- Born: 2 December 1938 (age 86) London, England
- Occupation: Actress
- Spouse: Robin Ray ​ ​(m. 1960; died 1998)​ (1 child)

= Susan Stranks =

British actress (born 1938)

Susan Stranks (born 2 December 1938) is a British actress and TV presenter.

==Career==
Born in London, Stranks was ten years old when she played the role of the younger Emmeline Foster in the romantic adventure film The Blue Lagoon (1949). She then played Janet Smith, the young sister of Ann Todd, in the David Lean film Madeleine (1950).

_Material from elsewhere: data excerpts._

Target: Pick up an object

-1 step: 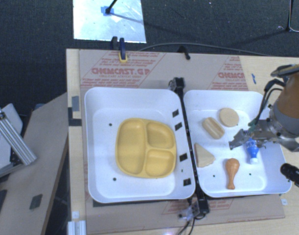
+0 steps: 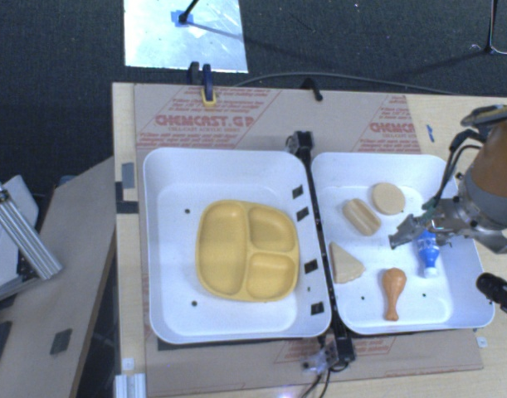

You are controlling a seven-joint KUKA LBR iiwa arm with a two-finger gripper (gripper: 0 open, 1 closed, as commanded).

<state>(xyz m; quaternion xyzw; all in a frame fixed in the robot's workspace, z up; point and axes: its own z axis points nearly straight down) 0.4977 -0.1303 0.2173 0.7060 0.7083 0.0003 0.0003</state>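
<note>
Camera view: two white bins side by side on a bench w/ brown board under them. Left bin point(image 2: 166, 247) holds a yellow divided plate point(image 2: 246, 249), three compartments, sitting about centre.

Right bin point(image 2: 377, 322) has the toy food. Round tan cookie point(image 2: 388, 198) at the far side, hot dog bun point(image 2: 362, 217) just left & a bit nearer of it, close but apart. Cheese-coloured wedge point(image 2: 345, 263) by the bin's left wall, near the divider. Chicken drumstick point(image 2: 392, 291) in the near part, bone end pointing near. Small blue-and-white bottle point(image 2: 428, 252) right of the drumstick, lying roughly near-far, well apart from the bun.

Arm comes in from the right, orange band point(image 2: 495, 166) above the wrist. Gripper point(image 2: 421, 230) is low over the right bin, right at the bottle's far end; looks to be touching or overlapping it. Finger spacing: can't tell, dark metal parts blur together there. Can't say the bottle is gripped.

Far of the bins: a shiny metal sheet point(image 2: 185, 21) on dark floor, blue-yellow clamp point(image 2: 207, 83) at the board's far edge.
</note>
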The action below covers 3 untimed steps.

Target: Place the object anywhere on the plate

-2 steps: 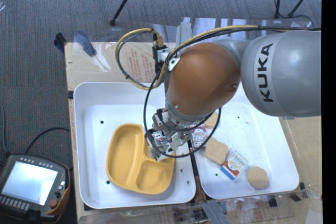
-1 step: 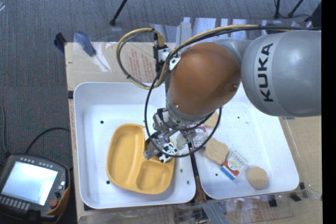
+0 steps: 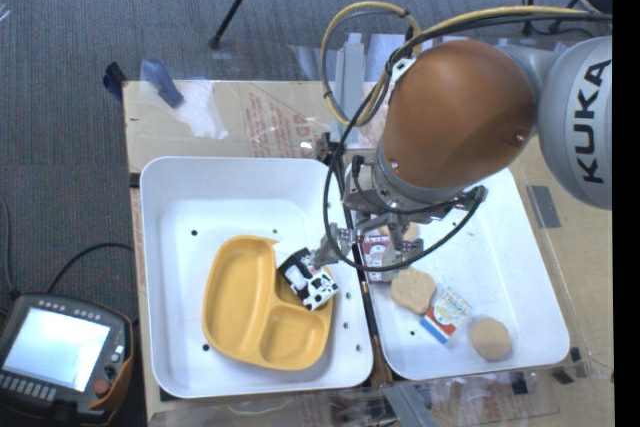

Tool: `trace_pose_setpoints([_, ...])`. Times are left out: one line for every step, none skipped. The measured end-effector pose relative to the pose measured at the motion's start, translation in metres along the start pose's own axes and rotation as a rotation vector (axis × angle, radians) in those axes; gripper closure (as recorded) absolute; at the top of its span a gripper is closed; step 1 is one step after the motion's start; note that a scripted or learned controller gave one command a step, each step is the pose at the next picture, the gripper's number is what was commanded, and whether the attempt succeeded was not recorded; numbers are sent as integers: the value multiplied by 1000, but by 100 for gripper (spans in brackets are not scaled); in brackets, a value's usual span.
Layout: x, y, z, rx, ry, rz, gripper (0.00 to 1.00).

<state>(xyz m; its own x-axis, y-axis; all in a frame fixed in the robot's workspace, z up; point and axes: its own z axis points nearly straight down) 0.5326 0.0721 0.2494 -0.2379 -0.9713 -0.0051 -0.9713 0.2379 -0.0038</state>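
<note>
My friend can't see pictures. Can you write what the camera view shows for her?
A big grey and orange robot arm reaches from the right over two white bins, its tool just above a small black-and-white object at the right edge of a yellow divided plate in the left bin. The right bin holds two tan food toys and a small packet.
</note>
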Motion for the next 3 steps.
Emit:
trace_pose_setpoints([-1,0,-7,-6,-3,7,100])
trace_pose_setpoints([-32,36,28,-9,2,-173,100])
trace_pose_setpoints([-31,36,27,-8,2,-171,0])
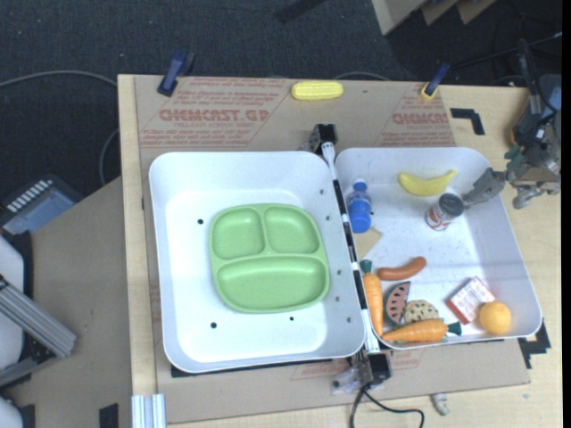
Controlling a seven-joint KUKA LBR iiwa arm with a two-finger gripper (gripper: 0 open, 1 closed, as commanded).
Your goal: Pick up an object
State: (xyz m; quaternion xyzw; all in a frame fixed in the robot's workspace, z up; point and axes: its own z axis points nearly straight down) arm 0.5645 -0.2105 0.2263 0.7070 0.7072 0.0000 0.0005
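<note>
Both white bins [169, 266] look like smooth, slightly glossy plastic, and the green divided plate [268, 258] lying in the left one has a matt, even plastic surface. In the right bin, the banana [426, 182], the sausage [401, 268], the carrots [415, 332] and the orange [494, 316] all have the smooth, faintly shiny look of moulded plastic, while the small can [440, 212] beside the banana shows a dull metallic lid. The bench top [134, 150] under the bins is matt brown paper or card with red print, and the gripper [486, 185] near the can looks like dull grey metal.
</note>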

Stranks played a young student in the crime drama Sapphire (1959), and had a small part as a schoolgirl in the train scenes of The 39 Steps (also 1959) starring Kenneth More. Both roles were uncredited. She was a regular panellist on the TV pop music show Juke Box Jury, and also appeared in Emergency Ward 10. She is best known for the children's TV series Magpie, which she co-presented from 1968 to 1974.

Following Magpie, Stranks devised and presented a programme for pre-school children, named Paperplay, which ran until 1981.

Stranks has since become a children's radio campaigner, helping to create Fun Radio, a station aimed at children aged under 10 years old.

==Personal life==
Stranks was married to actor and media personality Robin Ray (son of comedian Ted Ray) from 1960 until his death in 1998. They had one child, Rupert.